Bill you saw that on Facebook today. That was for an upcoming newspaper article. I actually had a magazine spend two days at my house doing photo shoots and interviews for another article.


----------



## ffemt128

Terry0220 said:


> Awwww...how nice!! Congrats!!! Glad to hear it now the fun begins,,,,you get to spoil, feed high sugar treats and then send them home!


 

No, I get to spoil it, not feed it sweets then send it to the third floor. We will have a baby in the house. I'm excited.


----------



## ffemt128

Runningwolf said:


> Bill you saw that on Facebook today. That was for an upcoming newspaper article. I actually had a magazine spend two days at my house doing photo shoots and interviews for another article.


 

Dan, Are you going to be on the cover of GQ?


----------



## Runningwolf

ffemt128 said:


> Dan, Are you going to be on the cover of GQ?

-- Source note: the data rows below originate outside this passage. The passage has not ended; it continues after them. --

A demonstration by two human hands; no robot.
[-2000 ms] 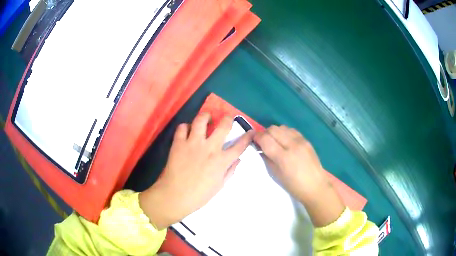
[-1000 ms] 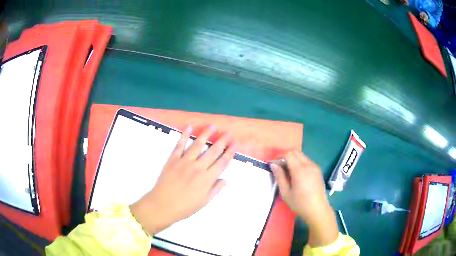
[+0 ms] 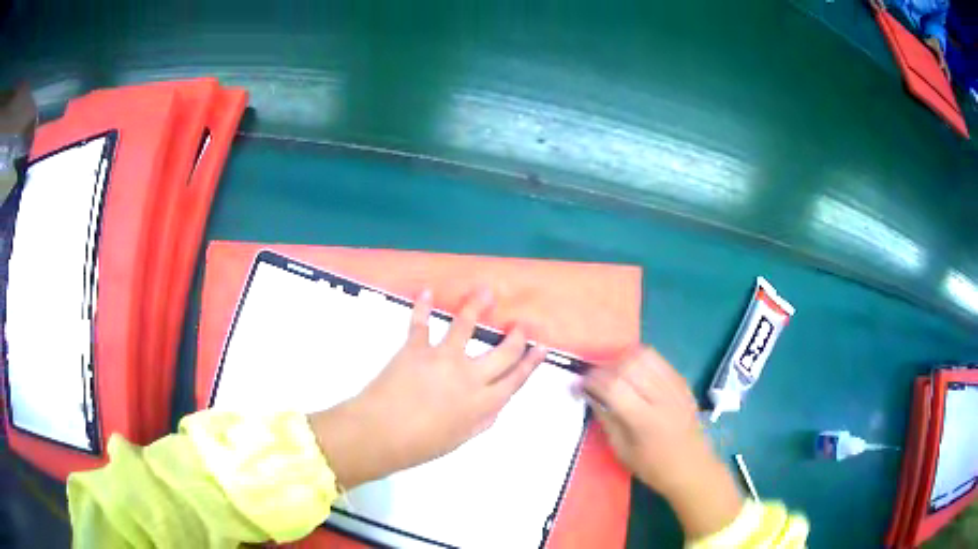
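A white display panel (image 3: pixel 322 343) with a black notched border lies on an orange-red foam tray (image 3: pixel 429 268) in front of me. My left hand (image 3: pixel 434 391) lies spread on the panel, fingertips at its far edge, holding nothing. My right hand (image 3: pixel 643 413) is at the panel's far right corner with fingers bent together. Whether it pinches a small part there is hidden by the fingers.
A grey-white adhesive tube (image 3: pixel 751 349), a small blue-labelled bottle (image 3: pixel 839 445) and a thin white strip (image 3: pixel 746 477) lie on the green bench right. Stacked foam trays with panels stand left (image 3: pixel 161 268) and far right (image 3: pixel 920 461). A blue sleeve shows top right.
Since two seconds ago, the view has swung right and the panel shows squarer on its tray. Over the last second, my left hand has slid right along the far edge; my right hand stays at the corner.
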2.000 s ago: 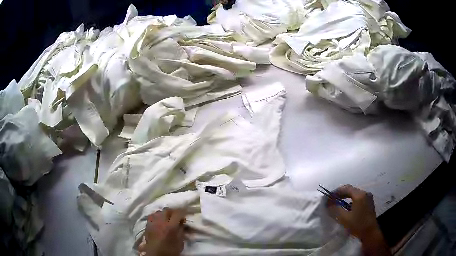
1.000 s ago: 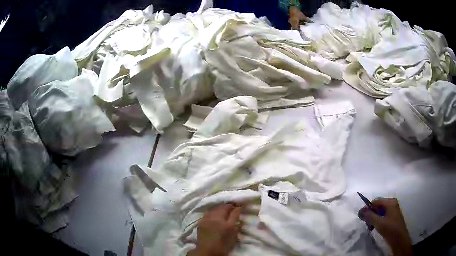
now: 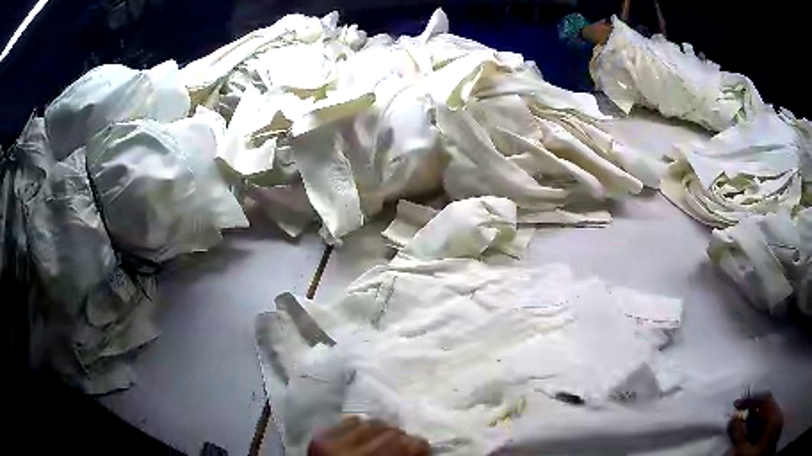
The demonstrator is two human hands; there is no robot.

LMAO not quite but the magazine is distributed in the Lake Erie Region of the U.S. and Canada. No idea what to expect. Probably will end up being a paragraph.


----------



## Terry0220

Have to wait a week before I can comment


----------



## Runningwolf

Terry0220 said:


> Have to wait a week before I can comment



Oh I didn't mean it was comments you were shut off from!


----------



## Hokapsig

Other than waiting to see Dan as the centerfold for the article, what is the update on the meeting?

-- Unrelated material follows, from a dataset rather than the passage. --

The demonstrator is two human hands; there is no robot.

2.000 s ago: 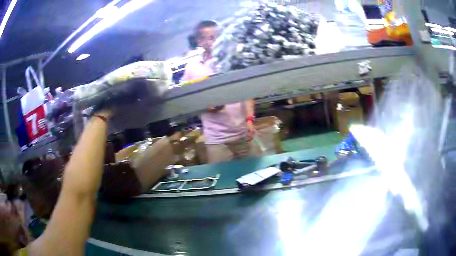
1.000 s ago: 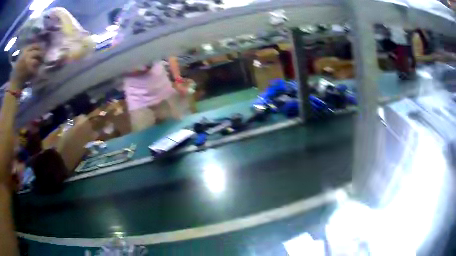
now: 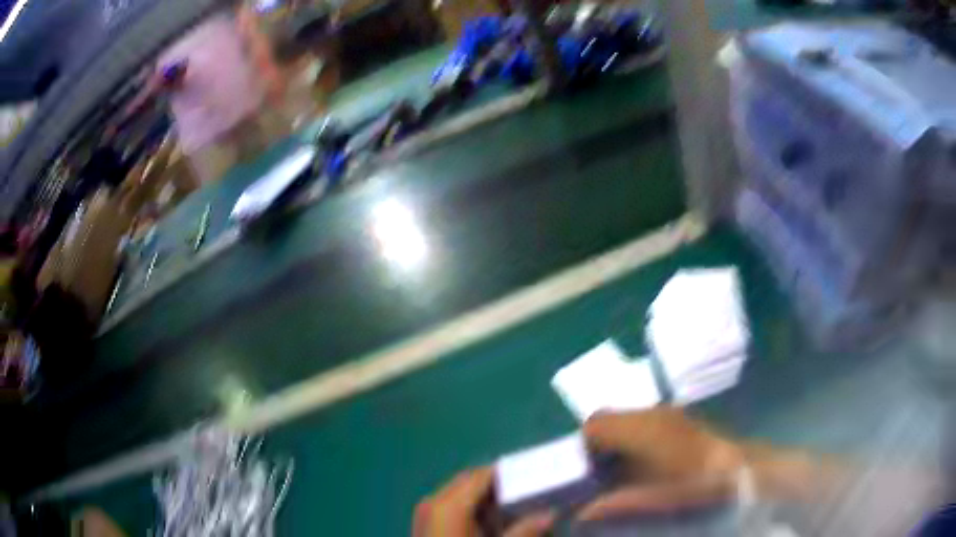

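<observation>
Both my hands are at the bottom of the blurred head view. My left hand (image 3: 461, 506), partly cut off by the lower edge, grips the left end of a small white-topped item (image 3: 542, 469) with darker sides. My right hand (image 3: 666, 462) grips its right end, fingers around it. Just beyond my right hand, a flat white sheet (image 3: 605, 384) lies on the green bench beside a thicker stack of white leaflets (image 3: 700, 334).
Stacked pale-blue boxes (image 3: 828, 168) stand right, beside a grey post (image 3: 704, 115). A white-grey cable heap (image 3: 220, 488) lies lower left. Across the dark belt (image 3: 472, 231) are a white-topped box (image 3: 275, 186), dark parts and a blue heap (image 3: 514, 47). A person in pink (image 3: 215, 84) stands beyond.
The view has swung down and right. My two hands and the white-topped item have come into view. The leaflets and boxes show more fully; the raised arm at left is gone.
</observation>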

I'm taking Dan's advice and getting the Thompson Seedless to use as a base and getting a Dolcetta.


----------



## Hokapsig

ok, after seeing that a certain moderator was tasting her own creations and didn't know that August 31 is Labor Day weekend, how about making the get-together on September 7 as the restaurant should be open by that time at Luva Bella. 

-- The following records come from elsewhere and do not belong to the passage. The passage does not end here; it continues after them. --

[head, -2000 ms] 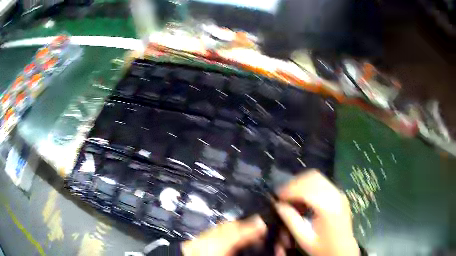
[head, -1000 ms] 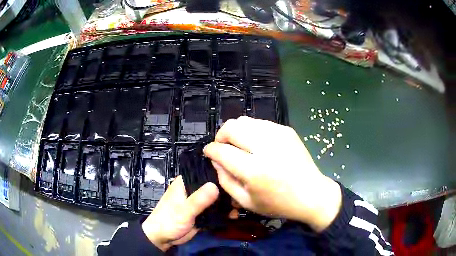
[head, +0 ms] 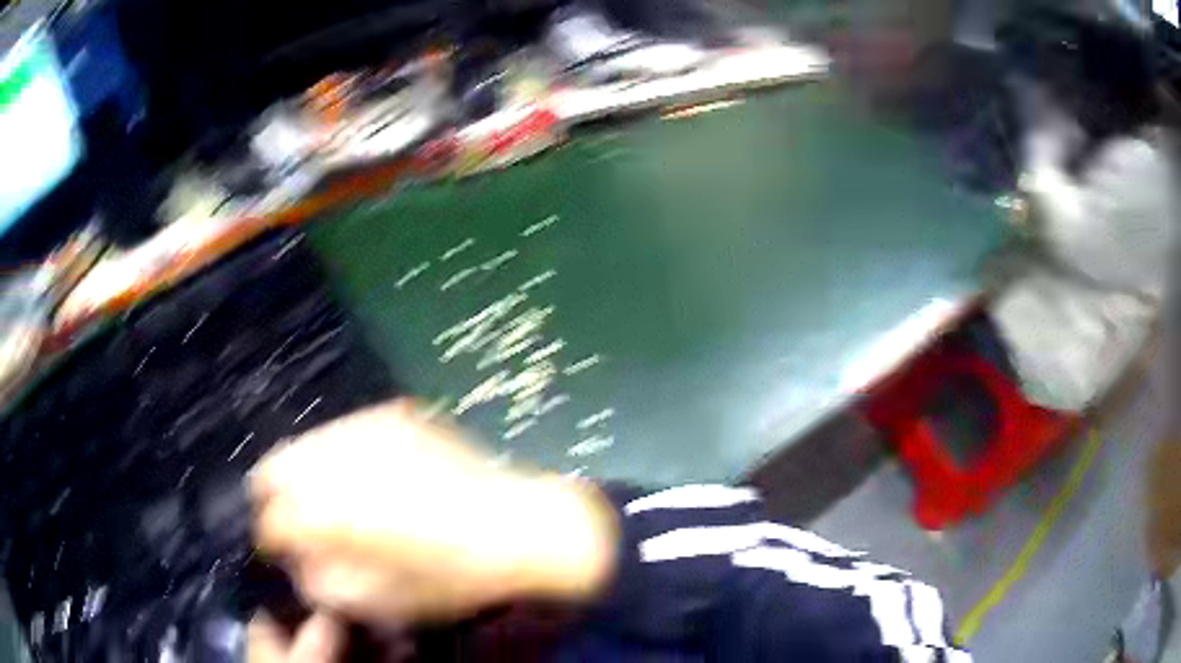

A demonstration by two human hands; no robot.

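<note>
The view is strongly blurred. My right hand [head: 434,518] is at the lower left, over the near right part of the black blister tray [head: 168,389], with its fingers bent. What its fingertips hold cannot be made out. Part of my left hand [head: 301,640] shows at the bottom edge, just below my right hand; the rest is cut off. Something dark lies between the two hands, too blurred to name. Small pale pieces [head: 512,343] lie scattered on the green mat [head: 725,246] to the right of the tray.
A red stool [head: 958,427] stands past the mat's near right edge, on the grey floor with a yellow line. White bag-like bundles [head: 1075,324] are at the far right. Blurred clutter [head: 350,130] runs along the back edge. A lit screen [head: 36,123] is at the top left.
The view has swung right, so the tray and both hands now sit further left in the picture. The red stool shows more fully. My left hand is now mostly out of the picture.
</note>
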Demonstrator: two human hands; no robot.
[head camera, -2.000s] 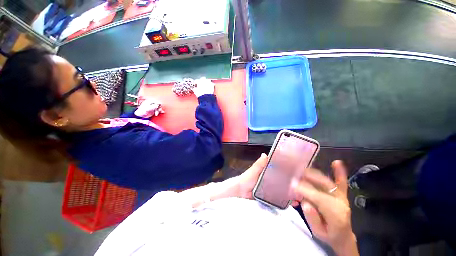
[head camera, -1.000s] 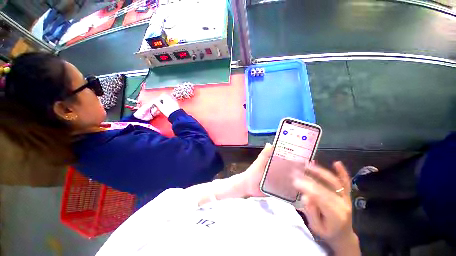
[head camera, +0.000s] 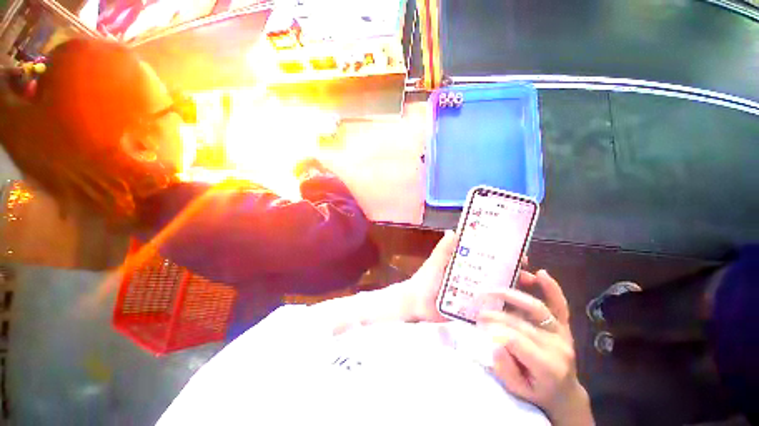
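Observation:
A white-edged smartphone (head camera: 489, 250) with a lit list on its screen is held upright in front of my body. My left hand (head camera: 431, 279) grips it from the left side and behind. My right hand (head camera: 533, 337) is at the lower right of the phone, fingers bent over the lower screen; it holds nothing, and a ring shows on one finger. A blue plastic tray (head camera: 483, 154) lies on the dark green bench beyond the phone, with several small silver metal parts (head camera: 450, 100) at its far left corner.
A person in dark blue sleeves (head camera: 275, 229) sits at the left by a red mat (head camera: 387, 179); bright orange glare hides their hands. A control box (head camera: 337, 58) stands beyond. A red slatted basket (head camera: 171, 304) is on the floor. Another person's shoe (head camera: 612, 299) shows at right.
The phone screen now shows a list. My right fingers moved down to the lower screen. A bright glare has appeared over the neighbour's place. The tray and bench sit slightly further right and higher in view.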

Hopefully Doug will be a grandfather by that time and he can make the party...


----------



## Julie

Ok, ok, I'm guilty. So who is in for the 7th??????


----------



## Hokapsig

count 2 from us AGAIN...


----------



## ffemt128

I could possibly do the 7th and I hope to be a grandfather by then but I doubt it. I just hope it comes before we have to start getting PA juices because those are my weekend trips to NEPA.....I have almost 90 gallons on the list for fall based on rounding up...


----------



## Julie

ffemt128 said:


> I could possibly do the 7th and I hope to be a grandfather by then but I doubt it. I just hope it comes before we have to start getting PA juices because those are my weekend trips to NEPA.....I have almost 90 gallons on the list for fall based on rounding up...


 
Doug when is her due date?


----------



## ffemt128

Julie said:


> Doug when is her due date?


 

She's due the 6th of Sept, her doctors will not let them go more than a week past the due date before they induce.


----------



## Floandgary

Was waiting for the deciding date. We've got the calendar marked for the 7th. I'm picking up 4.


----------



## Julie

It is the 7th, I'm only picking up 2 for now. I am planning on hitting Walkers for about 6 buckets then maybe going back to Luva Bellas 1st of December for a bucket or two.


----------



## ffemt128

Don't think we'll be making it on Saturday. Have fun all...


----------



## Julie

Ok, I'm saying we wait on a meet and greet. LuvaBella will not have their kitchen open this Saturday. We are just going to go and grab our buckets. I will be going back after Thanksgiving, I will post up when that time comes


----------



## Hokapsig

What time will you guys be there? We might just make a drive up to pick ip some buckets and chat while we are there.


----------



## Terry0220

Passing this time, have to go get plants on friday, then over to camp for the weekend. I look forward to the next one,,I sooooo like the meet and greet!! I had so much (I mean I had so much) fun on the last one!! Enjoy!


----------



## ffemt128

Terry0220 said:


> Passing this time, have to go get plants on friday, then over to camp for the weekend. I look forward to the next one,,I sooooo like the meet and greet!! I had so much (I mean I had so much) fun on the last one!! Enjoy!


 

I'm passing as well. Be careful tailgating in the parking lot......


----------



## almargita

Heading to VA this weekend...... Limited space for juice this time, but looking forward for a trip to Presque Isle & Walkers for fresh local juice later in Fall. Carboys still filled with Chilian juice from April....

AL


----------



## Hokapsig

we will be there around 1 to pick up juice.


----------



## Julie

K, not sure on our time.


----------



## Hokapsig

I am assuming that the Queen Bee will be arranging the meeting in March for juice, either at PIWC or Luva Bella?


----------